→ Work request
Of all the entries below, only the lines from the one with "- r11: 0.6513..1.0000" up to and including the one with "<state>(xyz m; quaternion" are to be duplicated exactly.
┄┄┄┄┄┄
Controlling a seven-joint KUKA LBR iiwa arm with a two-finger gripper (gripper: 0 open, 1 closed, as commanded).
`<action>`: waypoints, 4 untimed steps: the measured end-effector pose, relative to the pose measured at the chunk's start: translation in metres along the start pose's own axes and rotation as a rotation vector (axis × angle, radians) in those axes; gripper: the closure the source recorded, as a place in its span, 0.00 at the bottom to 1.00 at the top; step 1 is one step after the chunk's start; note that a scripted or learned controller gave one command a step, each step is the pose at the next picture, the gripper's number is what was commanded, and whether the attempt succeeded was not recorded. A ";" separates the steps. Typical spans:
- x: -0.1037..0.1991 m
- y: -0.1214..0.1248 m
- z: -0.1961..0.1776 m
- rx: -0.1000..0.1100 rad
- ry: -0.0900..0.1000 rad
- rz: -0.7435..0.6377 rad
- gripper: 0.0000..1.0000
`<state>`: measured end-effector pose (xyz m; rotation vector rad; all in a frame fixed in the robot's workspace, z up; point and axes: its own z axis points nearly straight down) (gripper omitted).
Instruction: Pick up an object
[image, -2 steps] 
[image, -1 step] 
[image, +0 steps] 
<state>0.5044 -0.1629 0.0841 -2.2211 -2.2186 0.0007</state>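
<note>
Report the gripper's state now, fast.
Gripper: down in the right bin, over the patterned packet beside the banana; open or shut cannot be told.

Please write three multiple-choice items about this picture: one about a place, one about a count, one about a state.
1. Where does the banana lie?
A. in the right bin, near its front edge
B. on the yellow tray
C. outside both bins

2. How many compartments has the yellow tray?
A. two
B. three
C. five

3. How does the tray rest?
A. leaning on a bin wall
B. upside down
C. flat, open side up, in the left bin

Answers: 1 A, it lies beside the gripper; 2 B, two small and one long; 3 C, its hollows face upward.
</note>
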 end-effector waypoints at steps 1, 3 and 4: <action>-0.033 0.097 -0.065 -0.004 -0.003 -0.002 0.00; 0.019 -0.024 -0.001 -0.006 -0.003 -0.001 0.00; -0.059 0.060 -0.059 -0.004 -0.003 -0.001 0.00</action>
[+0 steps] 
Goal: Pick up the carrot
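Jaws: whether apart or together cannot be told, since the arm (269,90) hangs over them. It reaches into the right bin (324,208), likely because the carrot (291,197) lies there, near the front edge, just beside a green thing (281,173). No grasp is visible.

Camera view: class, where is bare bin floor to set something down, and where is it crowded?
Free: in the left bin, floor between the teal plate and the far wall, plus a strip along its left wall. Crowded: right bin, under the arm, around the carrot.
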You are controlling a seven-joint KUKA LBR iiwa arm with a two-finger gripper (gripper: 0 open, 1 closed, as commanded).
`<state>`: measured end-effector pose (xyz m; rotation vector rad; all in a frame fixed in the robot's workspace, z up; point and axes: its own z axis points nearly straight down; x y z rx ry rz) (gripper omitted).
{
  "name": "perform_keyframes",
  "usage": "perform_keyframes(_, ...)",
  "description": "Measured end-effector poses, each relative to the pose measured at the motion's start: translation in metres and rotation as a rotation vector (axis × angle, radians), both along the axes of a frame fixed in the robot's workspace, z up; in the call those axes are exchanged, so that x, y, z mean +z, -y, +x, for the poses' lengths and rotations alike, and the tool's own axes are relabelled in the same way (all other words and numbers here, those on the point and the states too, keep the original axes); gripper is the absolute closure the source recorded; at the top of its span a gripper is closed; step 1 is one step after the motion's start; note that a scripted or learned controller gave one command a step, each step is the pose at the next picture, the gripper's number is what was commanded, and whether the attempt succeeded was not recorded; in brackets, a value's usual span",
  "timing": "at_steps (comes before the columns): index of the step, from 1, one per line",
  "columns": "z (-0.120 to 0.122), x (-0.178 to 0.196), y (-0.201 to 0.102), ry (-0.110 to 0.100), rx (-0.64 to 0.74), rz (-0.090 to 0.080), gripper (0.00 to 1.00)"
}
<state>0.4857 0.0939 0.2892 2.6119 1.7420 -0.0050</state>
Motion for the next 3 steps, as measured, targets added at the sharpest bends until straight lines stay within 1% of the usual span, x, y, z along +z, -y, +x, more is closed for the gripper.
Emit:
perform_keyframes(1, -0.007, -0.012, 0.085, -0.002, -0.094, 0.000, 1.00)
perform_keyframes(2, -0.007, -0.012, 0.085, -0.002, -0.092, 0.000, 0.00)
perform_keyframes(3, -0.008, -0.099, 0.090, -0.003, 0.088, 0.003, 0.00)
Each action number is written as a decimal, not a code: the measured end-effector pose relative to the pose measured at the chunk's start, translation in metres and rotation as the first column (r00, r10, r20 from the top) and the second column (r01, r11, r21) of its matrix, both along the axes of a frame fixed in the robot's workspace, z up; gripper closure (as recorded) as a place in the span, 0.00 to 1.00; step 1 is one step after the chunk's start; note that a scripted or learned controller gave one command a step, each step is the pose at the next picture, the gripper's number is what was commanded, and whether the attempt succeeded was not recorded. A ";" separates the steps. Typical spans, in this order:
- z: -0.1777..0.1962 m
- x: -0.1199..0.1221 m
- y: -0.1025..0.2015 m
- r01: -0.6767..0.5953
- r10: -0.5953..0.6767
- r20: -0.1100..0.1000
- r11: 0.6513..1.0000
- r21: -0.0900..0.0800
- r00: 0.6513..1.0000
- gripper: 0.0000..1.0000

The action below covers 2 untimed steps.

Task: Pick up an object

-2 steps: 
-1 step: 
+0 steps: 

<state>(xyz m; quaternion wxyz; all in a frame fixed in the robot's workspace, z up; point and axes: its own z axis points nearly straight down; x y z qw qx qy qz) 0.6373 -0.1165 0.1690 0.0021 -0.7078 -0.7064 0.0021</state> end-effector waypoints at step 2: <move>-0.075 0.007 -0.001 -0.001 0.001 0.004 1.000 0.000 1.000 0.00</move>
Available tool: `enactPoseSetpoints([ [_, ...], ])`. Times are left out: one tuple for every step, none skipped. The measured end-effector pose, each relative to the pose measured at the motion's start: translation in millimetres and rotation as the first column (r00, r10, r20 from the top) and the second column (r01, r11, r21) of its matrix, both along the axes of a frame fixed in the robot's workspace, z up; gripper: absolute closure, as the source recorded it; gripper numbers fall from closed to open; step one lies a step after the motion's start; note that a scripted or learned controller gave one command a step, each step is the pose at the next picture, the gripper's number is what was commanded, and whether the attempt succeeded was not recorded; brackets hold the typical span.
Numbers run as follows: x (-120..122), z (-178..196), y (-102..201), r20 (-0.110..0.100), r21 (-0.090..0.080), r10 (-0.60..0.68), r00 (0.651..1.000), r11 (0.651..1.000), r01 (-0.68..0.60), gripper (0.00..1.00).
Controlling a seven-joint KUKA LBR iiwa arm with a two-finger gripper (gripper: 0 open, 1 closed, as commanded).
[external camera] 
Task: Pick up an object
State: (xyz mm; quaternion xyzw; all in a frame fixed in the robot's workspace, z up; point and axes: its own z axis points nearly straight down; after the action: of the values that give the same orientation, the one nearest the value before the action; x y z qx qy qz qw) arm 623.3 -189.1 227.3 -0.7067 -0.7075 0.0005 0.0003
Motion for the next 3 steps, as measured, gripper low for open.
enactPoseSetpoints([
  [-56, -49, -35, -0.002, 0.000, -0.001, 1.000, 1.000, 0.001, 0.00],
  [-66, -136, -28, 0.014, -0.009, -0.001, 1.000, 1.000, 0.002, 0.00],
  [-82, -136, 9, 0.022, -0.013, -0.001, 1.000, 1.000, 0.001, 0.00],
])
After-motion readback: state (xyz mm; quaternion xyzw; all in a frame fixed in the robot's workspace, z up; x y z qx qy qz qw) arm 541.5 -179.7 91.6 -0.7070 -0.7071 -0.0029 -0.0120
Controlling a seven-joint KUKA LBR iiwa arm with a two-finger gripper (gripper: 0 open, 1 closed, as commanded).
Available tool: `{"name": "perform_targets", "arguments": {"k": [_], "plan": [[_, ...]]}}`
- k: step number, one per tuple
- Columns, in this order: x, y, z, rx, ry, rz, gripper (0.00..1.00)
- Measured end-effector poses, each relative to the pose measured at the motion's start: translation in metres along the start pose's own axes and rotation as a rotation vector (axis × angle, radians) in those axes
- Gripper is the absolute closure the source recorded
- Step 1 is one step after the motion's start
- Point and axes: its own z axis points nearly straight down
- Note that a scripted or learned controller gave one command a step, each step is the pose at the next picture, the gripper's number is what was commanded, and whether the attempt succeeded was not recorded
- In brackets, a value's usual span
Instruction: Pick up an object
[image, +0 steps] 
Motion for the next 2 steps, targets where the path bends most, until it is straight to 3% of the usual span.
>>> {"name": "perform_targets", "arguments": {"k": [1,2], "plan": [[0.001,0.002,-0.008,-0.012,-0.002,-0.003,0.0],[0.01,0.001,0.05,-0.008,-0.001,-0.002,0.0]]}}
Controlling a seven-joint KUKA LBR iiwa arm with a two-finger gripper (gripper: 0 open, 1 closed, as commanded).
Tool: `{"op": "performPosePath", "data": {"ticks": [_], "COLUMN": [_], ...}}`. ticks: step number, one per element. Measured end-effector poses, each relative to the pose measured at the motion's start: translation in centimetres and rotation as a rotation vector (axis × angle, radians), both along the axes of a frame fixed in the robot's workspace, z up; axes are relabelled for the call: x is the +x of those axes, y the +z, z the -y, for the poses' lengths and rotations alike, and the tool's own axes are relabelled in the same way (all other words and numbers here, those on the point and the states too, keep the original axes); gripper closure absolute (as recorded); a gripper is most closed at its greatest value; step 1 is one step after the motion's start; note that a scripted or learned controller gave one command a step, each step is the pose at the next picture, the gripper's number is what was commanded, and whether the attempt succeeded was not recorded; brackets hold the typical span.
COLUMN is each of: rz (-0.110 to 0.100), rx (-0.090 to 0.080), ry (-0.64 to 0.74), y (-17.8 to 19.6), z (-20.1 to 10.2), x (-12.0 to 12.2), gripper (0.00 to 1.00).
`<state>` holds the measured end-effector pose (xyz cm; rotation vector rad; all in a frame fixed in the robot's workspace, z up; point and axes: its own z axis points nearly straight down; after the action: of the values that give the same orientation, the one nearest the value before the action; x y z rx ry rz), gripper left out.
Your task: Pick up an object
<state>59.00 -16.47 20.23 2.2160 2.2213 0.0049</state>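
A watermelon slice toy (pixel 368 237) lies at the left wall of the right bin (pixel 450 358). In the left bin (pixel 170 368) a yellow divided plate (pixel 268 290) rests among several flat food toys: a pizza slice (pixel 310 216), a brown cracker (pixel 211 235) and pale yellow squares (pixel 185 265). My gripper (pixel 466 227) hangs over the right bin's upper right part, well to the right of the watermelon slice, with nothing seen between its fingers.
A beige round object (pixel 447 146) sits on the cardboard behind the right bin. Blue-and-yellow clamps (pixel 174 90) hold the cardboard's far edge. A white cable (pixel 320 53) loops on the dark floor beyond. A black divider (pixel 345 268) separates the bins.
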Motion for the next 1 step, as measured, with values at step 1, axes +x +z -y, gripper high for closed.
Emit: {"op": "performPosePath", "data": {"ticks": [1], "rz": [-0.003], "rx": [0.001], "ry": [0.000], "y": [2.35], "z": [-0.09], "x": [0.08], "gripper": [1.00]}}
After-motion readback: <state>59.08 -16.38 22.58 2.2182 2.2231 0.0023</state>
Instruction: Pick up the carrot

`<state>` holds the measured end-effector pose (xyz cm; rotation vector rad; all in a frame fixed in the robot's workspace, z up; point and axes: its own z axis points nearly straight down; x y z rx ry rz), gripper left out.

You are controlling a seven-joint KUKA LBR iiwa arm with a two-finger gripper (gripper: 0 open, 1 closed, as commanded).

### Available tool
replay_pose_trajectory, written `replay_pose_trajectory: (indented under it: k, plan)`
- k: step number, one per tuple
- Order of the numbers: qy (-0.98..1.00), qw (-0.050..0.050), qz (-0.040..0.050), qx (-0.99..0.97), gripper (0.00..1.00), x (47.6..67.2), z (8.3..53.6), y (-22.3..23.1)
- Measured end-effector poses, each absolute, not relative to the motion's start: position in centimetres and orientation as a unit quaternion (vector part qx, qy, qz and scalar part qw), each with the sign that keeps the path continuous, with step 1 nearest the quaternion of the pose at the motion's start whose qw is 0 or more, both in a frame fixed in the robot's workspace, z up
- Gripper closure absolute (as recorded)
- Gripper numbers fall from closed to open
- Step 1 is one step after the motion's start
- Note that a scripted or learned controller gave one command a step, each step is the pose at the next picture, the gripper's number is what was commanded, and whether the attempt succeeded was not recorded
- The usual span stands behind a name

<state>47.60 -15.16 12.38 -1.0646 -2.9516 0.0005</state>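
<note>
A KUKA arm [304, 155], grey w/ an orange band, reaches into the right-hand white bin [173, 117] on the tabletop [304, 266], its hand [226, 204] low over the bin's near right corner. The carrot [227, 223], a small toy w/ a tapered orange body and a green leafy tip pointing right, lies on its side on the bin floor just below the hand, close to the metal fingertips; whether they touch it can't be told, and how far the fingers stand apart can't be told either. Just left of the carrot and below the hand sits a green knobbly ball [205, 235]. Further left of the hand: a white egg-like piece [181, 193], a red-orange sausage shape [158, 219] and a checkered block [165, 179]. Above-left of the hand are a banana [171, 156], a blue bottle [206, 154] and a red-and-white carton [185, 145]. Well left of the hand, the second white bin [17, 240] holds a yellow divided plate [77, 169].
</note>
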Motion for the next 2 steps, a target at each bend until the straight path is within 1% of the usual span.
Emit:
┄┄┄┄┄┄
→ Answer to the problem
- r11: 0.6513..1.0000
- r21: -0.0900..0.0800
- r00: 0.6513..1.0000
- gripper: 0.0000..1.0000

The action below covers 2 untimed steps.

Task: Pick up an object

-2 steps: 
-1 step: 
+0 steps: 

<state>(xyz m; quaternion wxyz; all in a frame fixed in the robot's workspace, z up; point and axes: its own z axis points nearly straight down; x y z qw qx qy qz) 0.6373 -0.1165 0.1690 0.0021 -0.7078 -0.7064 0.0021</state> end-effector waypoints at step 2: <move>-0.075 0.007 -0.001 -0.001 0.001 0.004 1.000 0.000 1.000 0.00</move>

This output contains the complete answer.